#### [Task]
The required output is the line that contains "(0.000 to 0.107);" plus every line after it in the listing below, copied exactly as it appears.

START Supplied information

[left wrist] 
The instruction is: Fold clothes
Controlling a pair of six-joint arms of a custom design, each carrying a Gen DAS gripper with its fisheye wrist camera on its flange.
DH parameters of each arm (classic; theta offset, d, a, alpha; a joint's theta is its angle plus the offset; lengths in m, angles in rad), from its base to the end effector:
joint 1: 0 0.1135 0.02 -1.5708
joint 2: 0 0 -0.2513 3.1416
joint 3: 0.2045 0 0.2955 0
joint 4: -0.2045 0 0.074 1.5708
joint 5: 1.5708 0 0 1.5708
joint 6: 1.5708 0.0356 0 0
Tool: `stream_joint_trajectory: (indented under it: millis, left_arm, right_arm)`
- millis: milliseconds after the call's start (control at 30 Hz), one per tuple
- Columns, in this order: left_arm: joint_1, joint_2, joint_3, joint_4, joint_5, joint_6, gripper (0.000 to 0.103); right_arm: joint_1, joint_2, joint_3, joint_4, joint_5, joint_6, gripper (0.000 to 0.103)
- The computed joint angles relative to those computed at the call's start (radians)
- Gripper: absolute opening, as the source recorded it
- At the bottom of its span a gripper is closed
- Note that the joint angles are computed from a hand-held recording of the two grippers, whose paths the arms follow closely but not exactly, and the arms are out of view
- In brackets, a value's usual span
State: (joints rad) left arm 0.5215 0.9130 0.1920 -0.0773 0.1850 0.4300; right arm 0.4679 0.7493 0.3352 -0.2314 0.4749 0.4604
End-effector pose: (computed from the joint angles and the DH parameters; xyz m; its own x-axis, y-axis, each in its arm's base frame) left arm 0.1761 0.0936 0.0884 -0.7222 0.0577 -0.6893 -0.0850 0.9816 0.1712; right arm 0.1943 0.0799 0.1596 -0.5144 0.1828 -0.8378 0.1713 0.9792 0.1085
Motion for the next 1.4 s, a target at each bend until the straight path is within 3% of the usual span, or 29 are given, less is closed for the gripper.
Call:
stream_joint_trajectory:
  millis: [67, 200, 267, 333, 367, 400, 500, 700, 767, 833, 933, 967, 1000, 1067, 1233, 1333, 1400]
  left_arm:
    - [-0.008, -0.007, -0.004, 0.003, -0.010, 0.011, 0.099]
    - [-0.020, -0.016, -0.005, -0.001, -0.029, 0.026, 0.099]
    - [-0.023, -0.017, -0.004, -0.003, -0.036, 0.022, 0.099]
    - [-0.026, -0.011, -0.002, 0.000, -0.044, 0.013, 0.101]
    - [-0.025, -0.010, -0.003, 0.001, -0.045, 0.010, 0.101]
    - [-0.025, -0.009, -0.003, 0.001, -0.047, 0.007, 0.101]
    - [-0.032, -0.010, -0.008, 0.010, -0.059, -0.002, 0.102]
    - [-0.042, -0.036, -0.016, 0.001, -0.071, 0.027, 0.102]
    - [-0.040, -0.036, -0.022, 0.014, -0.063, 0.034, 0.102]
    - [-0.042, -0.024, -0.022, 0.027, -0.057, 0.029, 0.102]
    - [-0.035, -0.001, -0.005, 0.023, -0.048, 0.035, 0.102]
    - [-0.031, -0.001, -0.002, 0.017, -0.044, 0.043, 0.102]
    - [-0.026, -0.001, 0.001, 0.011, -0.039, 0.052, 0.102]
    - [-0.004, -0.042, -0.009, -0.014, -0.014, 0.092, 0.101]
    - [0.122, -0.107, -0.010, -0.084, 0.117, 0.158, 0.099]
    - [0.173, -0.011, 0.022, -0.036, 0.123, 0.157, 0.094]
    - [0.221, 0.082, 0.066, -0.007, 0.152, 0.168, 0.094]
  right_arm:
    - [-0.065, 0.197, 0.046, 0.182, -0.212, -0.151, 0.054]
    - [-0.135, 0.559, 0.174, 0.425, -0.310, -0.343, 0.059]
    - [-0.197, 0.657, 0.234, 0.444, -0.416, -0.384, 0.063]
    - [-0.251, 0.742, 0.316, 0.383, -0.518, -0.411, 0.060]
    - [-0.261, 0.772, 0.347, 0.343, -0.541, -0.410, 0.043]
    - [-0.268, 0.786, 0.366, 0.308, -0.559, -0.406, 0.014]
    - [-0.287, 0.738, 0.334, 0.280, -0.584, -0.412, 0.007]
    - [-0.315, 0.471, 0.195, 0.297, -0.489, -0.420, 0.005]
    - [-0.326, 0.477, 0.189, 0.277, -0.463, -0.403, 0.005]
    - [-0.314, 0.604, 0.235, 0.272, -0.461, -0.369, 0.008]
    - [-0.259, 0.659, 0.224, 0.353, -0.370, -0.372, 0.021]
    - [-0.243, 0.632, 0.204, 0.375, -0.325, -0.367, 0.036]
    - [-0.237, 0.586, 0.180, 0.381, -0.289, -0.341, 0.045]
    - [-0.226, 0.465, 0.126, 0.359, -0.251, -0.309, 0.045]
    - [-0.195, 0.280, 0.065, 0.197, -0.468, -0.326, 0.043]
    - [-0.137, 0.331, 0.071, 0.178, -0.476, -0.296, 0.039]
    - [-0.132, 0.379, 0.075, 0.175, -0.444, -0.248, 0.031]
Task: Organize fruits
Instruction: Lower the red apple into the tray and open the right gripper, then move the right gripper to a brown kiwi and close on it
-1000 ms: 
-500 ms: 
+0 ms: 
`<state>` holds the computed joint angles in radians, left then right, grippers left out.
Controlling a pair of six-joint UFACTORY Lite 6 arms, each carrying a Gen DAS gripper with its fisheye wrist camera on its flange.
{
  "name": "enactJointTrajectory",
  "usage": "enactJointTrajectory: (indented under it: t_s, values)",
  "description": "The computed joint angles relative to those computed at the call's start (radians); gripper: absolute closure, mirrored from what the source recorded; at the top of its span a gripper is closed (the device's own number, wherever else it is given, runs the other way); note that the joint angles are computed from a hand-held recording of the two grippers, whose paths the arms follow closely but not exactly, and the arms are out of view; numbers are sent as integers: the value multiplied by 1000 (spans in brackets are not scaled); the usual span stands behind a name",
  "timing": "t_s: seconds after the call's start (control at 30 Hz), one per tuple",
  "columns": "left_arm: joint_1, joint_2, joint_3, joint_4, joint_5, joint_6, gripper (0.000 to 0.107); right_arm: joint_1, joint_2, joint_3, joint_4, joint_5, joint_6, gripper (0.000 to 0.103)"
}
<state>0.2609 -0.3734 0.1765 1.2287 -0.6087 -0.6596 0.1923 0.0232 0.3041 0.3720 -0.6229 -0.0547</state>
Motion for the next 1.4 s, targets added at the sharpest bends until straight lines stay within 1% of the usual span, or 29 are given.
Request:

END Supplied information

#### [Exercise solution]
  "columns": "left_arm: joint_1, joint_2, joint_3, joint_4, joint_5, joint_6, gripper (0.000 to 0.107); right_arm: joint_1, joint_2, joint_3, joint_4, joint_5, joint_6, gripper (0.000 to 0.103)"
}
<state>0.2609 -0.3734 0.1765 1.2287 -0.6087 -0.6596 0.1923 0.0232 0.3041 0.3720 -0.6229 -0.0547</state>
Motion for the next 1.4 s, targets added at the sharpest bends until straight lines stay within 1% of the usual span, or 29 are given.
Request:

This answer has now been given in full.